From my own work experience bidding on contracts in a totally unrelated industry, etc, there's three ways you do it.
There's the way you bid for a contract when you're desperate for any new business, so you don't just underbid, you lowball so hard they wonder when you'll put down the crack pipe while offering the sun, moon, and everything in between and acting with minimal regard for how you'll actually be able to carry out the contract. It's the "meh, we'll figure everything out once we win" method.
Then there's the way you bid when you're a comfortably established player, with a name, a reputation, and the means to carry out the contract. You submit a strong proposal, with an appropriate pricetag, and you let your reputation do the rest. This is how BBD bid on the 1800s, just as Hawker/UTDC bid in the 80's, as well as how CAF and Siemens bid on their respective recent car deals.

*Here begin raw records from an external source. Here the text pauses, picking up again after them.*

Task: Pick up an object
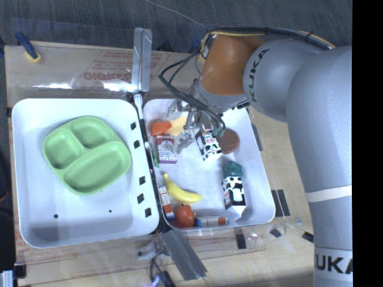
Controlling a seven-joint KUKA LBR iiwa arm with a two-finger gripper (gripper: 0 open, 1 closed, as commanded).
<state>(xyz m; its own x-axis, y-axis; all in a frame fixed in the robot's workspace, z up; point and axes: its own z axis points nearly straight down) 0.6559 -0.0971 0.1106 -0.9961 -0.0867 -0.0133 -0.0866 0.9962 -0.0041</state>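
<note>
My gripper (196, 130) hangs low over the upper middle of the right bin (254, 178), under the orange wrist band. A small black-and-white cow-pattern carton (209, 147) lies right at its lower right side, touching or nearly touching it; I cannot tell whether it is gripped. Just left of the gripper are an orange item (160, 127), a yellow piece (178, 124) and a red-and-white packet (166, 149). A brown round disc (229, 141) sits to the right. Lower down are a green-topped cow carton (233, 188), a banana (181, 192) and a red fruit (184, 215).
The left bin (30, 220) holds a green divided plate (87, 154). A thin red-and-white tube (210, 221) lies along the right bin's front wall, and a small bottle (166, 201) rests against its left wall. Cables loop above the wrist near the bin's far edge.
</note>
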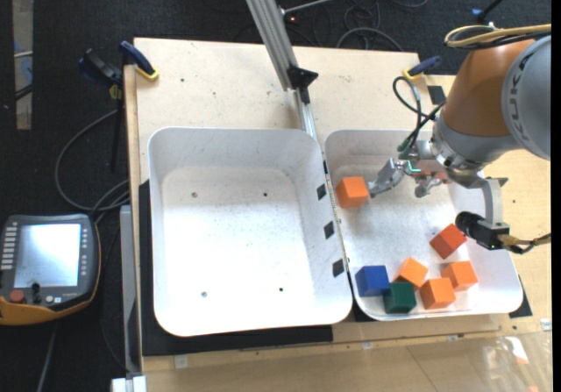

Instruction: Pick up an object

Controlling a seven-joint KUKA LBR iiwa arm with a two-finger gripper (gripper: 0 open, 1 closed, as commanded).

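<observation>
In the right bin [368, 146], an orange cube [352, 191] lies alone near the left wall. My gripper [400, 188] hovers just to its right, open, and its left finger [382, 179] reaches almost to the cube. Nothing sits between the fingers. Toward the bin's front, a blue cube [372, 280] and a green cube [401, 296] are clustered with three orange cubes [413, 273], [436, 292], [460, 274]. A red-orange cube [448, 240] lies a little behind that cluster, below the wrist.
The left bin [175, 206] adjoins the right one along a shared wall. A slanted metal rail [267, 17] runs from the back down to the bins' junction. A teach pendant [46, 263] lies off the bench to the left.
</observation>
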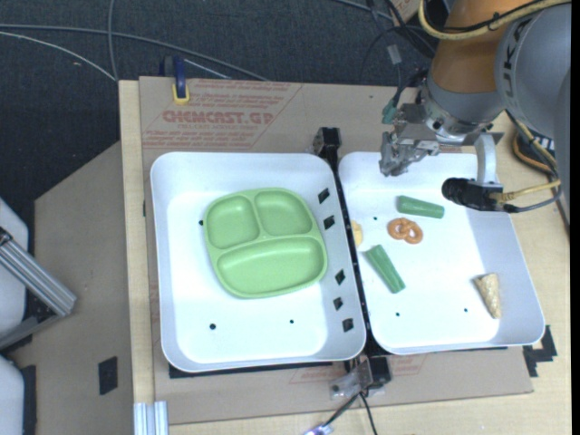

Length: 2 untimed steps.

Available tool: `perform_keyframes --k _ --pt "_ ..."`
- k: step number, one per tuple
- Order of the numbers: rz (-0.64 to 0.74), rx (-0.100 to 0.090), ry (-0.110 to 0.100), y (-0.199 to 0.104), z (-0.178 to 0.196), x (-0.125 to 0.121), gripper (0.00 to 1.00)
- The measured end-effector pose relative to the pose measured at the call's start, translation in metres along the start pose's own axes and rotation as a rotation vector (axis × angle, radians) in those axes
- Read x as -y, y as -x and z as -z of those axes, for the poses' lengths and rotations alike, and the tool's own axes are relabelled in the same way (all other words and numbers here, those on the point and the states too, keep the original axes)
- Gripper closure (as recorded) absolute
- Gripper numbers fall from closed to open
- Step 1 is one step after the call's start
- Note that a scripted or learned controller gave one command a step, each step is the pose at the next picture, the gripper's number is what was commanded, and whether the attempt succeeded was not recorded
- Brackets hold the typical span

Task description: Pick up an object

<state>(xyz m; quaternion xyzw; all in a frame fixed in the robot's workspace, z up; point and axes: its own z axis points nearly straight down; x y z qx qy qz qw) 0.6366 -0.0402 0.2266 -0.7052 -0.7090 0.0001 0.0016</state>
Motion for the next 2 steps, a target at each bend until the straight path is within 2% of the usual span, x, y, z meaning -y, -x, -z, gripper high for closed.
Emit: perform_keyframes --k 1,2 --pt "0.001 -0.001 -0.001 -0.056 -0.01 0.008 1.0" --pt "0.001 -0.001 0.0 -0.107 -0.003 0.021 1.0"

Finally, there's the way you bid when you see the RFP and realize either that the game is stacked against you, or that the client has thoroughly unreasonable expectations of you, or usually both. So you highball, and submit a bid that you almost plan to be non-competitive from the get-go, because you don't really want to win, but you don't want to make it look like you don't care either. If, by chance, the client chooses your bid somehow, you've priced your bid to allow for their unreasonable demands so you'll be able to meet the requirements and still make money doing so.
Rotem played the first gameplan, between the Philly factory, the pricing, etc, and we all saw how that played out for SEPTA and the T. CNR played that game so hard that they made even Rotem look like they didn't care about winning, so we can only speculate on how the CNR bid will pan out. Past experience doesn't leave things looking too promising though.

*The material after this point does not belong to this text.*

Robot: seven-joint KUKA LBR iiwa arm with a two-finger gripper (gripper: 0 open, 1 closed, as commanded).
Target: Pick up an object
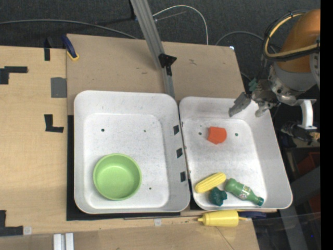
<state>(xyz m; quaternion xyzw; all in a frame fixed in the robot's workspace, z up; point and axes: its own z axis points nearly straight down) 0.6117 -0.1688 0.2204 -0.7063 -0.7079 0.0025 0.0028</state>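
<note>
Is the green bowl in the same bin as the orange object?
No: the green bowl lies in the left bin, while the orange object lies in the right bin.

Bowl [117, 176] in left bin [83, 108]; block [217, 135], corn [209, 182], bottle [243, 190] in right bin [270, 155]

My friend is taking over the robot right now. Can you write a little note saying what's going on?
Tool: open, nothing in it, hanging over the far edge of the right bin.
In that bin: orange block, corn cob, green bottle, small dark green piece.
Left bin: green bowl.
Yellow bottle lies outside, by the near edge.
Done: nothing picked yet. Left: grab one object.
</note>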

But I think that it's also equally important to look at how ALL of the "big 4" of Alstom, BBD, Siemens, and Kawasaki choose to bid on the T's RFP. They all pretty clearly submitted those "tell the client to pound sand without being too overt about it" bids, highballing the state on purpose so that if in the unlikely event that they were chosen, they'd have the extra money to deal with the headaches of the state's bid requirements with new factories, etc.
I think that it's very telling how the key bidders chose to deal with the T's requirements in the way that they did, and it speaks volumes about just how ridiculous Deval's bid requirements were, especially for an order that numbers-wise is a drop in the bucket compared to what WMATA/MTA/CTA/TTC/Montreal all order.